I signed up this morning, ready for November. I think it may benefit me significantly, it should help me realise that my writing doesn’t always have to be perfect and that it’s allowed to be a mess and if I force myself to write everyday it should help this ‘writer’s block’ crap I appear to have constantly.
Now I just need to think of something to write about, I’ve never been very good with plots. Oh well.
Thank you to one of the best friends I could ever wish for. You’re amazing and I love you, we all love you.
I just love the way I know I can tell you anything and it will never get further than that room. I think it’s great how we’re so comfortable around each other, and how no matter who blows off our plans for whatever shit we’ll still spend that time together anyway because that’s what the closest of friends do. Like today, none of the others in our group could make it, but we still spent the whole day together, just chatting and having a laugh.
I know that no matter how much we may bicker and fight, we’ll always make up again in the end. And that’s how I know that we’re going to be friends for quite a time to come. And thank you for that.
The last episode of this series of Law and Order: UK… OH HELL NO.
Matt got shot! I’m not going to lie, I’m a little infatuated with Jamie Bamber so as soon as that happened I wanted to cry just a little bit. And Alesha! Oh, she wanted to help but had no idea what to do, bless. And then at the end there was that little ‘To be continued…’ title, I need the next series already!

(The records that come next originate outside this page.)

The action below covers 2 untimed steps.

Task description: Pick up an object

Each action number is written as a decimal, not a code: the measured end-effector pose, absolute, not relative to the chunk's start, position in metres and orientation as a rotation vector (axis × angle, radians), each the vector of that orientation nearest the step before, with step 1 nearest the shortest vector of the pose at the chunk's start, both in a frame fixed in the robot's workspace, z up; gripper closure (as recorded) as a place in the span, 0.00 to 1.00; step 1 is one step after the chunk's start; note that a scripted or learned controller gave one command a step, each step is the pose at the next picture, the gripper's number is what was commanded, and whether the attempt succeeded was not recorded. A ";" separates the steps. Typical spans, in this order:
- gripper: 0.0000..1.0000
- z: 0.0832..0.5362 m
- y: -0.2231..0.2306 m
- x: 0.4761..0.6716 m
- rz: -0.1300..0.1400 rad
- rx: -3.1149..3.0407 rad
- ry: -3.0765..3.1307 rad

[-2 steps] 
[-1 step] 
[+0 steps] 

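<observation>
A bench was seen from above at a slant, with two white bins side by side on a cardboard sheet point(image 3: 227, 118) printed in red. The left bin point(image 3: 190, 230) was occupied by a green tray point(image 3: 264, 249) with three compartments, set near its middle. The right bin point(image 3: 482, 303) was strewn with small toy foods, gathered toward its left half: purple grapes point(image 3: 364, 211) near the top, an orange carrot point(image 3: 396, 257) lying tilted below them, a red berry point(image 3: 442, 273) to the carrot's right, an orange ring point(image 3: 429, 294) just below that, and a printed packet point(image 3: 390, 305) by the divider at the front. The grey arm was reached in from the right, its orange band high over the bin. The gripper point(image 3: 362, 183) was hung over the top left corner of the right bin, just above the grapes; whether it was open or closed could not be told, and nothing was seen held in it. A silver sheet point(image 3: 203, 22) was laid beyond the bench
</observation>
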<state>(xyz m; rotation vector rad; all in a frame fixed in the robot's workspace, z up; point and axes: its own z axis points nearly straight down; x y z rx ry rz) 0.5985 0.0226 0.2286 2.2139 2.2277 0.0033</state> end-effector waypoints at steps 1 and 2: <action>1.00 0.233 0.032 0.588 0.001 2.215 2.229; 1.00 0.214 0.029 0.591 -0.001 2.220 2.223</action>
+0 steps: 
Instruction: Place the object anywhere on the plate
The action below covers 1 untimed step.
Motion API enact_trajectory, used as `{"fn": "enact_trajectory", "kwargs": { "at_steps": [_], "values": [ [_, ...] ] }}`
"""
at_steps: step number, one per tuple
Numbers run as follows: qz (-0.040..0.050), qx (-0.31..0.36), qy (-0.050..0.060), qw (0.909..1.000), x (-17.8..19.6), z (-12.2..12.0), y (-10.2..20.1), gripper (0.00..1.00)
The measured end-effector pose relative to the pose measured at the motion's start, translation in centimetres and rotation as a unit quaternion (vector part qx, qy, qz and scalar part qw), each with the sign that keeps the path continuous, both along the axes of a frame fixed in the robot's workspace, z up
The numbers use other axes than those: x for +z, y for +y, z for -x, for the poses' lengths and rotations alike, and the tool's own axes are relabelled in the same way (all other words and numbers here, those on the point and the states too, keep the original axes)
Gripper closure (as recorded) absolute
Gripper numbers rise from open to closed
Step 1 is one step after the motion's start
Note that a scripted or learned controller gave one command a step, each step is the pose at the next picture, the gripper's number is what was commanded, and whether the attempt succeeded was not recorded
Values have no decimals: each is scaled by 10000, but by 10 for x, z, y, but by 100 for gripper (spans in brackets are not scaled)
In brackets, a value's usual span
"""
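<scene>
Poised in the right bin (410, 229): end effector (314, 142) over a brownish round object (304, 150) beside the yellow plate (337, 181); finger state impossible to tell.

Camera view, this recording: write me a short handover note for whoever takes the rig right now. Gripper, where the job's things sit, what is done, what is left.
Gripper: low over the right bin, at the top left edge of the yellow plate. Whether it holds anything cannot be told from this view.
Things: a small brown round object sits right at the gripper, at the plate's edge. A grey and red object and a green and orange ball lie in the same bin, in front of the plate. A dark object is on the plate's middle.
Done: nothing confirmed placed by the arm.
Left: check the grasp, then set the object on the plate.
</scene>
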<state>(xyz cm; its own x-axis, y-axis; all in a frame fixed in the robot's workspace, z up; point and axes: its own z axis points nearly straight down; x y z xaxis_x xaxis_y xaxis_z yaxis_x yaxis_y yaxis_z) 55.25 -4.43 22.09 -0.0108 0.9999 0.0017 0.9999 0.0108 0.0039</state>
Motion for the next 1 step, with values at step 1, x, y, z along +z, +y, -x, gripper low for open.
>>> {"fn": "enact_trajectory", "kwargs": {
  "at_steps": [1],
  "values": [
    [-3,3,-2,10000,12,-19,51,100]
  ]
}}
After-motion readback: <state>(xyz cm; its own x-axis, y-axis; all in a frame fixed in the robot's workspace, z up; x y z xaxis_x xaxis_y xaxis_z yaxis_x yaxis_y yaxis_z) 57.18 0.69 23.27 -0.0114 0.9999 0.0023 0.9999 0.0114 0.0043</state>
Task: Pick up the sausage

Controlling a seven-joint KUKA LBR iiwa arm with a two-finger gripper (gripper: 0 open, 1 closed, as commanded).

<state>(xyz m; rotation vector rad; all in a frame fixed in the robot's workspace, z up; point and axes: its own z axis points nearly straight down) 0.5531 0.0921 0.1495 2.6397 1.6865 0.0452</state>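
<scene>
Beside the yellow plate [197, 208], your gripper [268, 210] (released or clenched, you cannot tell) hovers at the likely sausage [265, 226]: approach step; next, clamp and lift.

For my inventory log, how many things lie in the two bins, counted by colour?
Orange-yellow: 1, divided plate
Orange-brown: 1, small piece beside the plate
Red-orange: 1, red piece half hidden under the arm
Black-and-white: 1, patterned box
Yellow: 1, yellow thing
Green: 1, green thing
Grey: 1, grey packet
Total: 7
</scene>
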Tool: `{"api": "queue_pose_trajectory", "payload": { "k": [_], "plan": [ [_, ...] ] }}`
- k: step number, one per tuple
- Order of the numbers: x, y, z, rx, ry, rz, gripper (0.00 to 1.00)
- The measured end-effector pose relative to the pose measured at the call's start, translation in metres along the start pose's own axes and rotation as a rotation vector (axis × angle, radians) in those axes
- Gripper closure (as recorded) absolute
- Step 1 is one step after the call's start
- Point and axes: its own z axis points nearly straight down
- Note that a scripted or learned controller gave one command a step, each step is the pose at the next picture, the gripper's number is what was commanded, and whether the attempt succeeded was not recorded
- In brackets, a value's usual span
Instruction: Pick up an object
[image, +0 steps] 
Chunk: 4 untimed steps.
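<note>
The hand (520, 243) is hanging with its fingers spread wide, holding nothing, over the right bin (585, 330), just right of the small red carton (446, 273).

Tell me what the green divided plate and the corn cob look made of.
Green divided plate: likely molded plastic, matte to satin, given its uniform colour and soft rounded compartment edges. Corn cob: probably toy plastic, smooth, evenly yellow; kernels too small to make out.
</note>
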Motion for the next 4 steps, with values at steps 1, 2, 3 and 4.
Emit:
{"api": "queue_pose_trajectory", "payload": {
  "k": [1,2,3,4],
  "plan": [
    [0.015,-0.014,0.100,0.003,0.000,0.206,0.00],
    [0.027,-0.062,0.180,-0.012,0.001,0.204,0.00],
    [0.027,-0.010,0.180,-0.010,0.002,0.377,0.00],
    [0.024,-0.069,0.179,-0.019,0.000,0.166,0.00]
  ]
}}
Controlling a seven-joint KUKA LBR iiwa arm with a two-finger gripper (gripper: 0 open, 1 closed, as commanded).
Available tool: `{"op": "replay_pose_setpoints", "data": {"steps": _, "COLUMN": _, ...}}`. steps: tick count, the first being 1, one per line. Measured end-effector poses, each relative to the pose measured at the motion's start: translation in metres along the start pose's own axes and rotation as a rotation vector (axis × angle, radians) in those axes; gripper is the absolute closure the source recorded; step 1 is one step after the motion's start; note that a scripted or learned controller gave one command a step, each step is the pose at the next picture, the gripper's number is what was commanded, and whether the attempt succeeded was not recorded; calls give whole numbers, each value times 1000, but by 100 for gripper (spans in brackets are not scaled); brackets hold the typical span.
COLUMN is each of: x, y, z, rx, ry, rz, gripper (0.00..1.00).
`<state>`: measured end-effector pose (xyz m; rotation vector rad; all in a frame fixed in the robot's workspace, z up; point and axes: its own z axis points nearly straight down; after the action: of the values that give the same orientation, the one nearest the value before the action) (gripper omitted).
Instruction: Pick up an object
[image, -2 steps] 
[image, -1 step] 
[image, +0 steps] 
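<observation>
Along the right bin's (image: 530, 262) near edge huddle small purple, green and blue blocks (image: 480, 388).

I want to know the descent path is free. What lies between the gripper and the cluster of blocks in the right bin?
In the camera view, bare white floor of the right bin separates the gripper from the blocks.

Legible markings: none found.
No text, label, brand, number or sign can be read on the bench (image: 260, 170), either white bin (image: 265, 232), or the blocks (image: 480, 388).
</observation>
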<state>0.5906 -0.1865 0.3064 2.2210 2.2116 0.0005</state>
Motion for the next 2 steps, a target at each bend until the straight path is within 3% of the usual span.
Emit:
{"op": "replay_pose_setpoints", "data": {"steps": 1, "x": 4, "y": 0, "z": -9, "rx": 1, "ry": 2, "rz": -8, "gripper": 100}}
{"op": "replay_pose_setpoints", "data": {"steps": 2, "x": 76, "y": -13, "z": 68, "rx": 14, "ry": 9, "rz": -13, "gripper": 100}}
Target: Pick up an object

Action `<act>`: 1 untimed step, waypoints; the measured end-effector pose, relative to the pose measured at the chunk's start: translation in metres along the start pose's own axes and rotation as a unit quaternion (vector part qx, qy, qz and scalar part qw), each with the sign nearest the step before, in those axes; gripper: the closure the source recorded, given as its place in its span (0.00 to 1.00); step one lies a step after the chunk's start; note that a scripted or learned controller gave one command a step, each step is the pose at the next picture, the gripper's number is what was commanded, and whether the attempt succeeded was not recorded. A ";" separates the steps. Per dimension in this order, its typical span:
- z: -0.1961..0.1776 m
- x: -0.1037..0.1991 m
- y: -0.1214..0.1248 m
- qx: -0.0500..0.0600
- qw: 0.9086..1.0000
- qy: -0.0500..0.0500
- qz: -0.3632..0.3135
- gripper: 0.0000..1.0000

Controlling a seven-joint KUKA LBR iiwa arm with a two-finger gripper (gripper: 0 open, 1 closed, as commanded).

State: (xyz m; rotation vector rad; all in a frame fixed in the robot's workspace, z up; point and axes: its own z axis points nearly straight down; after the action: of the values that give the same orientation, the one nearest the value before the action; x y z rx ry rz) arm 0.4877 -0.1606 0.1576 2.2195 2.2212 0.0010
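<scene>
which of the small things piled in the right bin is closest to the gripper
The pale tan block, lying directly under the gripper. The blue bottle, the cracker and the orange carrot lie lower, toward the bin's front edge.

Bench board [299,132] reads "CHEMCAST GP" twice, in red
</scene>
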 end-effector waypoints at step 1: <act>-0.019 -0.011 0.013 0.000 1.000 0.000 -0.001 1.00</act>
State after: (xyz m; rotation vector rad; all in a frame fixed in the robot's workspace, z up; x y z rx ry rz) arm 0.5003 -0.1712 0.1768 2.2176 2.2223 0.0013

Instinctively, I’ve gone into my usual ‘fangirl mode’ and I’m trawling through fanfiction.net for some Law and Order: UK shit to read, I’ve found a few I must admit. That’s my evenings for the next few days sorted.
There are some absolute fucktards in England. Rioting and looting? Seriously? Are you that stupid to destroy the lives of so many people solely because you fancy a new TV and laptop? And besides, do most of them even know what they're rioting about? IDIOTS.
I haven’t spoken to him in three weeks and I never thought I’d say this, but I truly miss him. I really do, and it doesn’t suprise me as such, I just never thought it would be like this. I miss the way he’d always ask how I was and what I’d been up to - everytime, without a doubt, because he cared. I miss the random conversations over facebook at one in the morning. I know I’ve told him things that I haven’t even told my closest friends. I miss the way he’d always want to read whatever random shit I’d been writing at God knows what hour in the night, and how he’d ask and ask and ask until I told him what it was about or let him read a snippet and how it used to encourage it. Though the worst part is that it’s all my fault because I wanted such different things to him, so he cut me out of his life to save him the pain. And I understand that, I really do, but I just didn’t think he really meant it when he said ’goodbye’, but I suppose he did. And that hurts. Sometimes I wish I could feel how other people want me to, just to make it all easier, but I guess it was never meant to be easy. You’re meant to work at these things, and I’m sorry I never even tried.